Avec la digitalisation des achats, les acheteurs doivent aussi enrichir et adapter leurs compétences aux besoins de l’entreprise et au marché. En ce sens, cinq compétences leur sont notamment demandées : la capacité à sourcer efficacement l’innovation, à mettre en place une stratégie de responsible purchasing ou achats responsables en anglais, à maîtriser les nouvelles solutions digitales, à piloter la stratégie en période de crise et à analyser la vulnérabilité du réseau fournisseurs.

6- La stratégie doit être structurée par catégories, risques et fournisseurs

Une bonne stratégie d’achats doit aussi être bien structurée. Il faut développer des stratégies par catégories, risques et fournisseurs. Cette structuration permet de mieux appréhender chaque situation ainsi que les différents risques liés au processus d’achats ou supply chain.

La gestion des catégories consiste à segmenter le marché d’approvisionnement de manière à optimiser le processus d’achats et d’approvisionnement pour générer des économies sur les coûts. Elle permet aussi d’appréhender les risques fournisseurs qui peuvent avoir des impacts significatifs sur le bon déroulement des activités de l’entreprise. 

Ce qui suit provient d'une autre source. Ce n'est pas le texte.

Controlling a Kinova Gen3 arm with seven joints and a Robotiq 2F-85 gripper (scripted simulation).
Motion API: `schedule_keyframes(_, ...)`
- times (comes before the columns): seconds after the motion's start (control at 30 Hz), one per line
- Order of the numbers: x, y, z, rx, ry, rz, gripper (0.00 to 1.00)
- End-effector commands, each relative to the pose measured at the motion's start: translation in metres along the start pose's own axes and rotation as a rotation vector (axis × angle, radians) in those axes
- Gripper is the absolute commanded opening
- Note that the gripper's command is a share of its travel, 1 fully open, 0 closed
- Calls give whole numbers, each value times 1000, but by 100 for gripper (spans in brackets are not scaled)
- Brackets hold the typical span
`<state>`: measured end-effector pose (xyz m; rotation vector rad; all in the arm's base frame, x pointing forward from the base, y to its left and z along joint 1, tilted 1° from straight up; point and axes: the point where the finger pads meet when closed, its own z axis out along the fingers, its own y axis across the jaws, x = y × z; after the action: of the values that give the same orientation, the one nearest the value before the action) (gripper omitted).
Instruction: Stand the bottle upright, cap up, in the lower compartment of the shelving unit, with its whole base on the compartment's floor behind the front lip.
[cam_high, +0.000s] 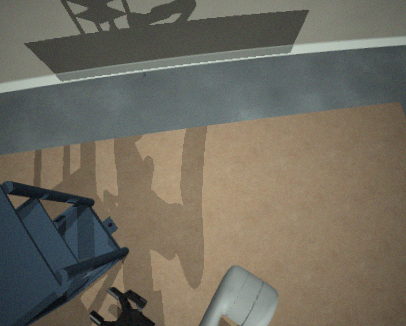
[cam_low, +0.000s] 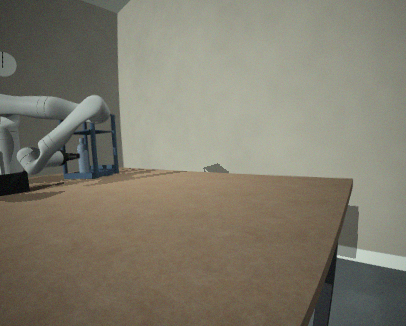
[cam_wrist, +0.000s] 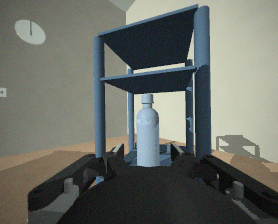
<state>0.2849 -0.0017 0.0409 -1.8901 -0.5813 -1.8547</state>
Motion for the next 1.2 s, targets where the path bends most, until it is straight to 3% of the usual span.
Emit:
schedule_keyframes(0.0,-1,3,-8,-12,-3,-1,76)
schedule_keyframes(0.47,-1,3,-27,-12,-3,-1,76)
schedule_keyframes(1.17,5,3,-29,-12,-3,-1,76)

7- Créer des indicateurs de performance clés (KPI) à tous les niveaux pour suivre la mise en œuvre de la stratégie

Les indicateurs de performance clés, ou KPI en anglais (Key performance indicators), sont des données chiffrées qui permettent de suivre ou évaluer l’efficacité d’une action ou plan d’action par rapport aux objectifs définis. Ils permettent aux décideurs de suivre l’évolution de la performance globale de l’entreprise et prendre des décisions plus éclairées sur la stratégie. 

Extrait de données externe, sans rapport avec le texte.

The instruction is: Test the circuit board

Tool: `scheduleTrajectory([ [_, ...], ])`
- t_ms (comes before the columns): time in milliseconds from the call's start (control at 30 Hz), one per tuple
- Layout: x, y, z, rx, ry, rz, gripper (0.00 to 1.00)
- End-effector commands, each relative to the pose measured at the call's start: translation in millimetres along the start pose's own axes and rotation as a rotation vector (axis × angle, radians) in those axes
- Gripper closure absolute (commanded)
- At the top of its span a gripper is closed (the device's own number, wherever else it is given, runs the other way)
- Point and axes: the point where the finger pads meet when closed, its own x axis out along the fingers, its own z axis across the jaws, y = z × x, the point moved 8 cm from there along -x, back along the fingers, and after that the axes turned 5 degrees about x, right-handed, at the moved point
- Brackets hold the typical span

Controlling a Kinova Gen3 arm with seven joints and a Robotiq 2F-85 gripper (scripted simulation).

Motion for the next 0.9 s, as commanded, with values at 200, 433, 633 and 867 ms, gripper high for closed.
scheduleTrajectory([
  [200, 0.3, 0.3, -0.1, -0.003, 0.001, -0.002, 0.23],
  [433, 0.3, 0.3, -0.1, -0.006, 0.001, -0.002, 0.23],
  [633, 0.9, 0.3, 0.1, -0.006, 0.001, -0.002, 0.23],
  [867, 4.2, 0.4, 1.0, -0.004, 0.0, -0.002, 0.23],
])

Les KPI n’ajoutent pas de la valeur à l’entreprise. Toutefois, ils sont devenus indispensables pour lui permettre d’atteindre ses objectifs. On distingue deux catégories de KPI : les indicateurs permettant de mesurer les activités de l’entreprise et ceux qui concernent l’impact des actions sur le marché. Il faut aussi faire la différence entre les indicateurs de résultat qui expriment une réussite et les indicateurs de suivi qui servent à piloter l’action. 

Les indicateurs de performance peuvent être mis en place pour toutes les actions mises en œuvre ou stratégies adoptées au sein d’une organisation en vue de suivre l’atteinte d’un objectif global ou spécifique. Un bon KPI doit comprendre une mesure, une cible, une source de données et une fréquence des rapports. Il doit également être aligné avec la stratégie de l’entreprise et ses objectifs et fournir des plans d’actions. Un indicateur inactionnable n’est pas efficace. Par exemple, si les indicateurs que vous avez retenus vous permettent de savoir que vos coûts ont diminué de 20% grâce à vos stratégies achats et approvisionnement. Ils doivent vous permettre de savoir pourquoi. Vous pourriez ainsi connaître les actions à continuer ou à arrêter pour optimiser les résultats. 

Service d'approvisionnement

Selon Drasko Jelavic, les outils digitaux sont les seuls véritables « canons à eau » permettant d’éteindre les incendies ! En tant que soutien au processus d’achats, ils deviennent indispensables à certaines étapes de celui-ci. Ils apportent de la structure, de la discipline et de la crédibilité à la gestion de grandes quantités d’informations sur les achats et approvisionnements.

Drasko Jelavic est convaincu qu'une fois que les directeurs d’achats et leur équipe seront armés de ce type de connaissances, ils ne joueront plus le rôle de pompiers. Leur expérience et leur expertise pourront être utilisées à bon escient pour permettre au service des achats d’atteindre ses objectifs.